Algorithm (byte_size path):

  • Empty incoming batch → drop (no schema gymnastics on zero-row flushes — the consumer already saw a schema in an earlier batch or will get one from the upstream reader).
  • Buffer empty + incoming batch already at/over target → slice it directly into target-sized chunks (zero-copy).
  • Otherwise accumulate; once buffered nbytes crosses the target, concat + slice the buffer to target-sized chunks. Yield everything except a possibly-undersized tail; carry the tail forward.
  • On exhaustion → flush whatever is left as a single concat'd batch (may be smaller than byte_size).

any_to_arrow_table

any_to_arrow_table(obj: Any, options: Optional[CastOptions] = None) -> pa.Table

Convert any supported object to a pa.Table, with engine-native casting applied upstream when possible.

Casting strategy:

  • Arrow inputs (Table/RecordBatch/Array/Reader) — cast on the Arrow side via :meth:CastOptions.cast_arrow_tabular, with the need_cast skip optimization.
  • Pandas / Spark / Polars inputs — cast in-engine first via cast_pandas / cast_spark / cast_polars, then serialize to Arrow. The serialized table needs no further cast.
  • Generic Python inputs — wrapped via pl.DataFrame(obj) to get a polars cast path.

any_to_arrow_record_batch

any_to_arrow_record_batch(
    obj: Any, options: Optional[CastOptions] = None
) -> pa.RecordBatch

Convert to a single pa.RecordBatch.

any_to_arrow_batch_iterator

any_to_arrow_batch_iterator(
    obj: Any, options: Optional[CastOptions] = None
) -> Iterator[pa.RecordBatch]

Convert any supported object to a lazy iterator of pa.RecordBatch.
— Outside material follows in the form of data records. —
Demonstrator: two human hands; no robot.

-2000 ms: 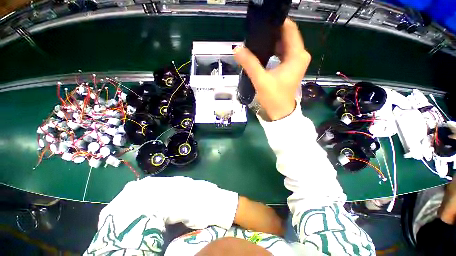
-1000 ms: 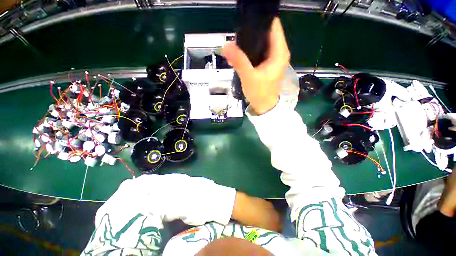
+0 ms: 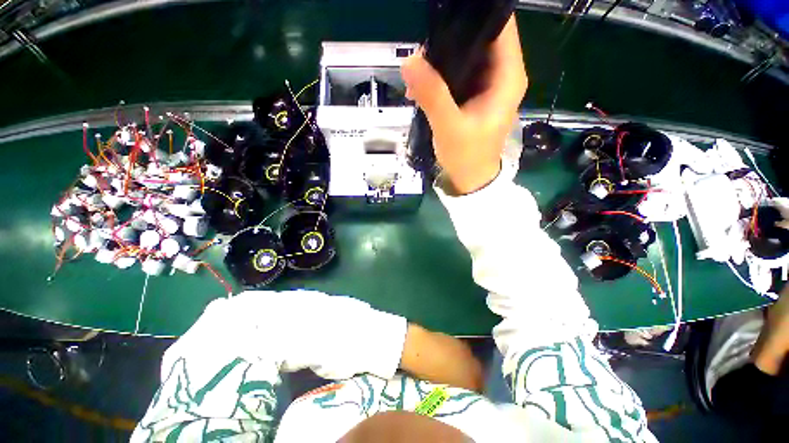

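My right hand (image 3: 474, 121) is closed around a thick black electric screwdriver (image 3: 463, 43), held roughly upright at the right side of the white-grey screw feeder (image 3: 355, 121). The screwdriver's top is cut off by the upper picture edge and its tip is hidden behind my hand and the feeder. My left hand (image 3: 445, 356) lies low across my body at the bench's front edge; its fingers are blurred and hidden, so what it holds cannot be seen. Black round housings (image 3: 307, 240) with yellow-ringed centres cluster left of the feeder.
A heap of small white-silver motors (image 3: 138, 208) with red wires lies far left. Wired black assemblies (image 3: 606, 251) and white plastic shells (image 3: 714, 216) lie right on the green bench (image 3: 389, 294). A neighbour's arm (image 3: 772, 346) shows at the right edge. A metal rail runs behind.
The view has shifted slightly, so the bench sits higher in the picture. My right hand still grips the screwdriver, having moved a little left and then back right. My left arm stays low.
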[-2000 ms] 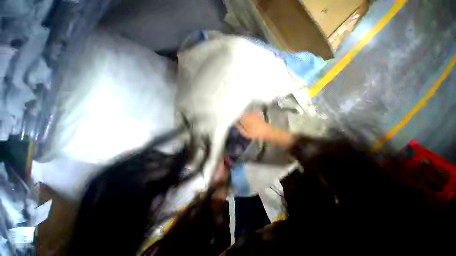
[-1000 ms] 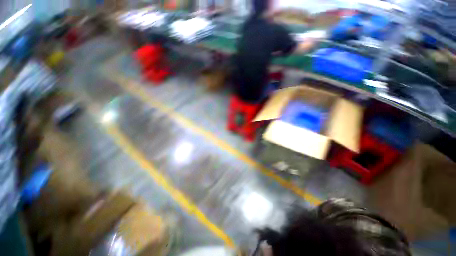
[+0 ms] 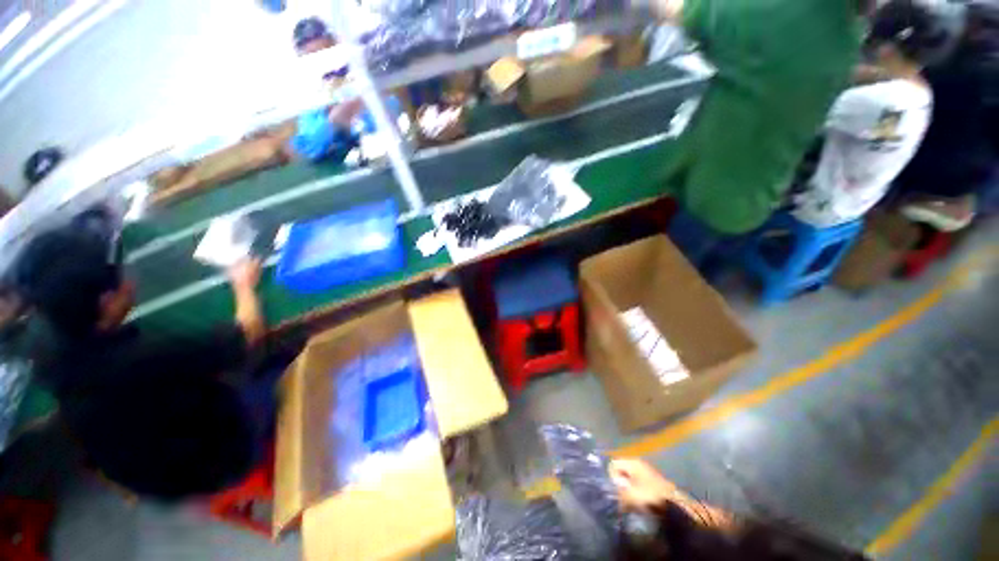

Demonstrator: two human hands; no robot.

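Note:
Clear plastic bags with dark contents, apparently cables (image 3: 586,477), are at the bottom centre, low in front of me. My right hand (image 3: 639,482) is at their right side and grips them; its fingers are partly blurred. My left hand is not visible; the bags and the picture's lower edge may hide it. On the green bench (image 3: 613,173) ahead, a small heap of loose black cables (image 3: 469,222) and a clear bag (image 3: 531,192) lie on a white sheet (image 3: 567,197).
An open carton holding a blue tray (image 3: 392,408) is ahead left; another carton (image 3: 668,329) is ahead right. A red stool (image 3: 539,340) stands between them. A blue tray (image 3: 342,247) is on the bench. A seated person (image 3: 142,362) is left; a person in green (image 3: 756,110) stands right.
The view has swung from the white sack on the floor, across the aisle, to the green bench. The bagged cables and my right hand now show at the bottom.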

Per-batch Arrow cast and byte_size / row_size rechunking are owned by :meth:CastOptions.cast_arrow_batch_iterator, which delegates to the nested struct rechunker. The job here is to produce the source batch stream — engine-native casts happen upstream when an engine (polars / spark / pandas) owns the data.
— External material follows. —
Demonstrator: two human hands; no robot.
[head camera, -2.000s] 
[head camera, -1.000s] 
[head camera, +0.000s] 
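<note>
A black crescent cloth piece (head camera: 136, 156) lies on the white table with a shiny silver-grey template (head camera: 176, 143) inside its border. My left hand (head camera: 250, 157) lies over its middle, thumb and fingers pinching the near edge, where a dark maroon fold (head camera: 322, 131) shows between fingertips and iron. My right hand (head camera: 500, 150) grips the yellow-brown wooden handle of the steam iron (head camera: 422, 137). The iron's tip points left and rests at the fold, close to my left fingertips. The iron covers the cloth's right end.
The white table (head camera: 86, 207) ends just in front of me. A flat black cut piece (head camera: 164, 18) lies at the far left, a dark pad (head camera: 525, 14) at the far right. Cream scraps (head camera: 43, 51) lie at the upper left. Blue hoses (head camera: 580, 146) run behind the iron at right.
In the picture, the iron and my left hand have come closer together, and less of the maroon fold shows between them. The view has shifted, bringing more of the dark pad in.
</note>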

For Polars LazyFrame and Spark DataFrame, the engine-native cast is applied before serialization, so the rechunker sees already- cast batches and skips per-batch Arrow rework.

any_to_arrow_record_batch_reader

any_to_arrow_record_batch_reader(
    obj: Any, options: Optional[CastOptions] = None
) -> pa.RecordBatchReader

Wrap any_to_arrow_batch_iterator behind a RecordBatchReader.

Output schema: merged_schematarget_schema → first-batch peek.

any_to_arrow_scalar

any_to_arrow_scalar(
    scalar: Any, options: Optional[CastOptions] = None
) -> pa.Scalar

Convert a Python value to an Arrow scalar, then cast to target type.

cast_arrow_scalar

cast_arrow_scalar(
    scalar: Scalar, options: Optional[CastOptions] = None
) -> pa.Scalar

Cast an Arrow scalar via the array path.

cast_arrow_array

cast_arrow_array(
    array: Union[ChunkedArray, Array], options: Optional[CastOptions] = None
) -> Union[pa.ChunkedArray, pa.Array]

Cast a pyarrow Array/ChunkedArray.

cast_arrow_tabular

cast_arrow_tabular(
    data: Union[Table, RecordBatch], options: Optional[CastOptions] = None
) -> Union[pa.Table, pa.RecordBatch]

Cast pyarrow Table/RecordBatch with skip-cast on schema match.

cast_arrow_record_batch_reader

cast_arrow_record_batch_reader(
    data: RecordBatchReader, options: Optional[CastOptions] = None
) -> pa.RecordBatchReader

Lazily wrap a RecordBatchReader with on-the-fly cast.

Pure passthrough when the source schema matches target and no chunking is requested.